Ein besonderes Anliegen ist mir das Thema Frauenförderung. Im HFV läuft auch gerade ein Leadership-Programm für Frauen. Wir müssen den Frauen eine Plattform zum Austausch und zur Netzwerkbildung geben und das Handwerkszeug, um in der Vereinsarbeit Führungspositionen einnehmen zu können. Was nicht heißt, dass wir nicht schon solche Frauen hätten. Zum Beispiel Kathrin Behn, die jetzt als Vizepräsidentin kandidiert. Viele Frauen bereichern schon die Hamburger Vereinsarbeit ungemein. Es sollen noch mehr werden. Auf eine Quotierung arbeiten wir allerdings nicht hin. Die Themen Organisation des Spielbetriebs mit immerhin 3100 Mannschaften und die Ausbildung von Trainern und Betreuern sind darüber hinaus ebenso dauerhaft wichtige Aufgaben wie die Ausübung unserer sozialen und gesellschaftlichen Verantwortung durch Projekte wie zum Beispiel „Kicking Girls“.

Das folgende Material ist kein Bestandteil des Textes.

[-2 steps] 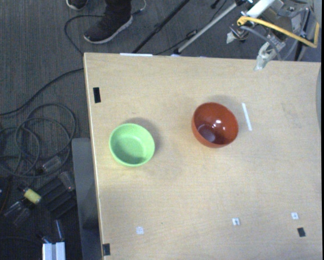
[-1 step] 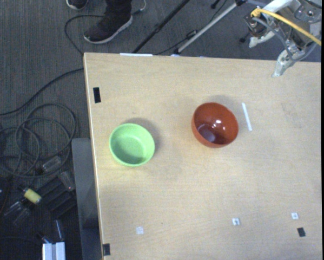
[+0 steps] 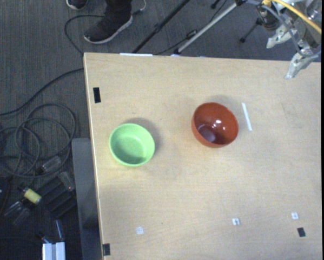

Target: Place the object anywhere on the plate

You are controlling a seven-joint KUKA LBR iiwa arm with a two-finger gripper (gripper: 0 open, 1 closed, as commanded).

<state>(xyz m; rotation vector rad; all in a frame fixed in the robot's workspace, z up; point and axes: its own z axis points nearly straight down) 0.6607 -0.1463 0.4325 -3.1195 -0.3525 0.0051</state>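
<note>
Bench top of pale wood (image 3: 167, 199) takes up most of the camera view, set on a dark carpeted floor (image 3: 32, 53). Near its middle stands a red bowl (image 3: 215, 124), upright, its glossy inside catching a spot of light. Just beside the red bowl, on the side toward the arm, lies a short white strip (image 3: 247, 116), flat on the wood and apart from the bowl's rim. A green bowl (image 3: 131, 144) stands upright well apart from the red bowl, near the bench's left edge. Which of these is meant as the object to be placed cannot be told from the view. The gripper (image 3: 301, 63) hangs over the bench's far right corner, well apart from both bowls and from the strip, with nothing seen in it; whether it is released or clenched cannot be told at this angle. A yellow cable (image 3: 280, 4) loops over the wrist above it. Small black tape marks (image 3: 97, 95) sit on the wood. On the floor, dark cables (image 3: 32, 140) coil to the left, and a pair of shoes (image 3: 105, 23) stands beyond the bench's far edge.
</note>
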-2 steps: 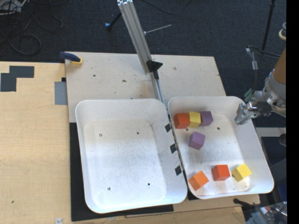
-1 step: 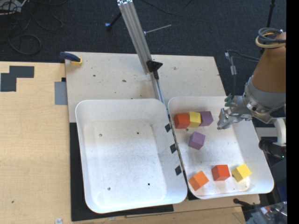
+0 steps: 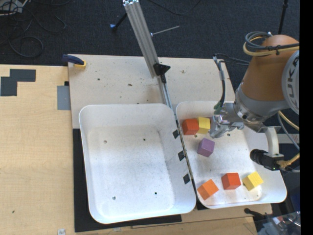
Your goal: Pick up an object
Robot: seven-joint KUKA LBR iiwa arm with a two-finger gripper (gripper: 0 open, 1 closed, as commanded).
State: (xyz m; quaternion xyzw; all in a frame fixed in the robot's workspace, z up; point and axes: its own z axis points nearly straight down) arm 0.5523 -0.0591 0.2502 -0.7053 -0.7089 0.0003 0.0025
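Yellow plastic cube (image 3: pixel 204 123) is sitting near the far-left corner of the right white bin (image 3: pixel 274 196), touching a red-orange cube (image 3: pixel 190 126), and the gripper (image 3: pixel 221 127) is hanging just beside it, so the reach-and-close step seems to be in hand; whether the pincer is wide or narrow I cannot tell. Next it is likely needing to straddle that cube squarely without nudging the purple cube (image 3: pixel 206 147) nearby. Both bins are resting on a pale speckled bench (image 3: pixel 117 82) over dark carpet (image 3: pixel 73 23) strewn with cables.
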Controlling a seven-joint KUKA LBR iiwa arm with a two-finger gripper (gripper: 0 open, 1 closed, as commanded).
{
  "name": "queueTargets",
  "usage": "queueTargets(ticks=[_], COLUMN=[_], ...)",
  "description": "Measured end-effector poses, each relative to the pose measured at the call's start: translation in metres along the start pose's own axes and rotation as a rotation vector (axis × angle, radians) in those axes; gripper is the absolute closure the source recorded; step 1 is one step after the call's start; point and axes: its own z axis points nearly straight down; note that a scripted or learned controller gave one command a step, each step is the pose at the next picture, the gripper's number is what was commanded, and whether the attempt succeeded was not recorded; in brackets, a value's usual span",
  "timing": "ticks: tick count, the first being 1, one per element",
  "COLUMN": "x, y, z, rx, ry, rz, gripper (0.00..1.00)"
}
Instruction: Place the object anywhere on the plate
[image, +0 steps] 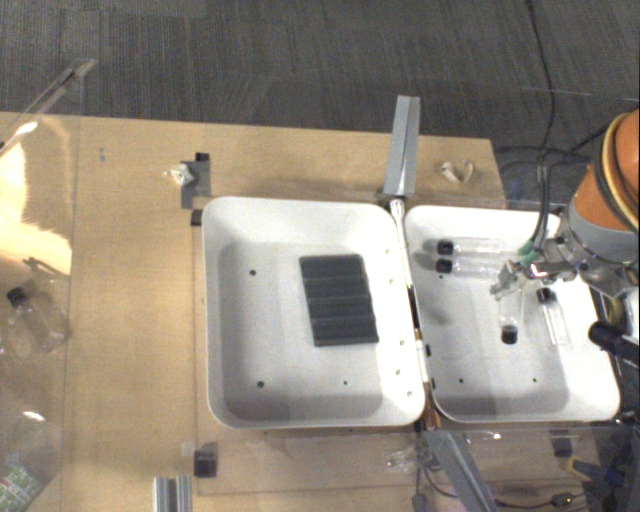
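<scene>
Camera view puts your gripper (512, 272) over the right bin (480, 400), finger state impossible to tell, with the clear tubes (470, 256) lying lengthwise just to its left and the dark plate (339, 299) farther left.

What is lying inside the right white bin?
In the right bin lie several clear tubes with black caps: two near its far-left side, and two more toward the middle. The gripper hangs over them, so anything under it is covered.
</scene>
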Motion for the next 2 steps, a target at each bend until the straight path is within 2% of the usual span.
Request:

Glauben Sie, dass die Politik die Sportplätze wieder schließt?

Ich glaube nicht an einen erneuten Lockdown. Jeder und jede hatte nun ein Impfangebot. Ich sehe kaum eine Grundlage, die Freiheitsrechte der Bürgerinnen und Bürger nun erneut massiv einzuschränken. Freiluftsport war übrigens nie ein Treiber der Pandemie. Dazu gibt es viele wissenschaftliche Untersuchungen. Sollte die Diskussion tatsächlich aufkommen, ist es wichtig, dass alle Kinder und Jugendlichen bis 18 Jahren auf jeden Fall weiter Sport treiben dürfen. Die körperlichen und psychischen Langzeitfolgen sind viel zu gravierend, als dass wir ihnen als den Schwächsten in unserer Gesellschaft noch einmal ein Sportverbot im Verein auferlegen dürfen.